Exercise directions
Read the lines below and count those that have the word "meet". Respond with the number only.
+ + + + +
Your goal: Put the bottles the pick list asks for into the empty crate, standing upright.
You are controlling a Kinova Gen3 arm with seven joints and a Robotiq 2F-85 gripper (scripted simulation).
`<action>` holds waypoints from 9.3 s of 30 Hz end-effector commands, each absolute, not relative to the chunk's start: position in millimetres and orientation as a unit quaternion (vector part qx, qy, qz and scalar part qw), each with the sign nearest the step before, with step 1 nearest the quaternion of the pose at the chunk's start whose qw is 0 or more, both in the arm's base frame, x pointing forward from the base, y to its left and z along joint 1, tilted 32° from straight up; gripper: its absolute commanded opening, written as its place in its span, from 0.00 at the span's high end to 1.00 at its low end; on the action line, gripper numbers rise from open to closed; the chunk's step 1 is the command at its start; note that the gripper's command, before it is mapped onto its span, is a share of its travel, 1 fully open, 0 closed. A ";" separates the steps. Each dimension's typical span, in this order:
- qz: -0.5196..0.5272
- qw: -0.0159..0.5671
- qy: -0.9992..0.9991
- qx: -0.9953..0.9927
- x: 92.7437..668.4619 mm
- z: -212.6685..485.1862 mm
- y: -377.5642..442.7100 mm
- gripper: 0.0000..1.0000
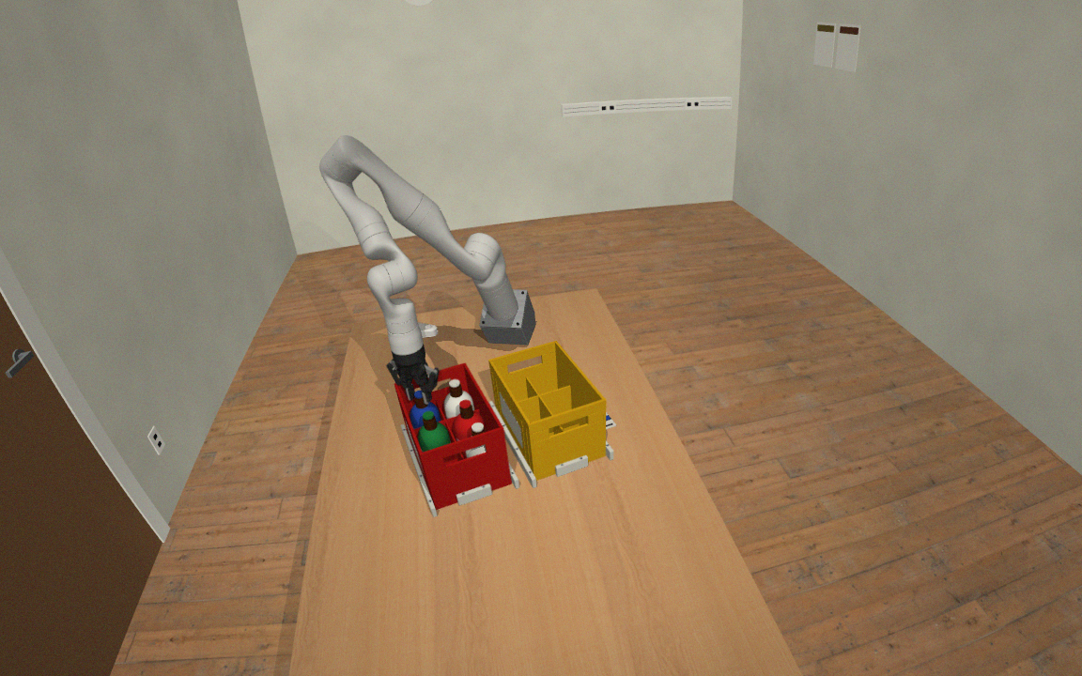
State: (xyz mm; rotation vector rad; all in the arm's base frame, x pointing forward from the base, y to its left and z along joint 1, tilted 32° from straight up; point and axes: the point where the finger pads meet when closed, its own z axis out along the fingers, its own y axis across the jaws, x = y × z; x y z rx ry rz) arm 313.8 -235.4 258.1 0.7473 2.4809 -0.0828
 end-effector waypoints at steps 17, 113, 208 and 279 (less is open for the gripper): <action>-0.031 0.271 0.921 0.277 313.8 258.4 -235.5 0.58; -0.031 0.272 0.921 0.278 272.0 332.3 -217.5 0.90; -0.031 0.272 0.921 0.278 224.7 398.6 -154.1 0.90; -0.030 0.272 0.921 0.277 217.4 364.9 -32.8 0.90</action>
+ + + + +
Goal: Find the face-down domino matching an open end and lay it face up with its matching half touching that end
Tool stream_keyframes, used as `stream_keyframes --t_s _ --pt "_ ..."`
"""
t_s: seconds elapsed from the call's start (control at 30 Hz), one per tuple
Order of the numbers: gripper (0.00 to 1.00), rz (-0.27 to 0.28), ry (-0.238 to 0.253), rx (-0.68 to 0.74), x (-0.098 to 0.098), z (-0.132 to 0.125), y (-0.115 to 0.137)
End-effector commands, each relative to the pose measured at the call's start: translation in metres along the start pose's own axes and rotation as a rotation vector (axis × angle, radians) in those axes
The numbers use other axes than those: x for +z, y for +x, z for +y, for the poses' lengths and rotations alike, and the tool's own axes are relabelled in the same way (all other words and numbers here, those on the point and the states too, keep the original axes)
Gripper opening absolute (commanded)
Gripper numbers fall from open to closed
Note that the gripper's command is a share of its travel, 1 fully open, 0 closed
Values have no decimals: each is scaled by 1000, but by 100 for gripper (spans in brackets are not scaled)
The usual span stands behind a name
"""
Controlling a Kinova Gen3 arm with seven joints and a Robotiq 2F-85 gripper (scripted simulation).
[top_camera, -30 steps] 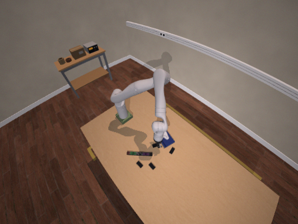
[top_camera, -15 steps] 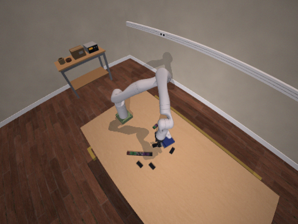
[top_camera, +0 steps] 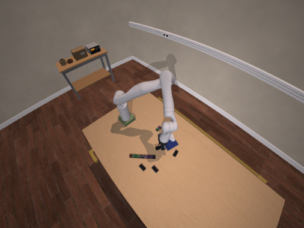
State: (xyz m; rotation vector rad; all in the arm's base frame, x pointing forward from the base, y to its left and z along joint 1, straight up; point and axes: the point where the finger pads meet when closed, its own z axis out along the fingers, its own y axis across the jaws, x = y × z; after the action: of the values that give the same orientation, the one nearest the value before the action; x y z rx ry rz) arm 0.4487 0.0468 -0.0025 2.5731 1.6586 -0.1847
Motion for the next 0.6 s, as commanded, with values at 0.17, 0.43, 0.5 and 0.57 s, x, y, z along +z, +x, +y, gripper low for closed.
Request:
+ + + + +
Output for this exercise
2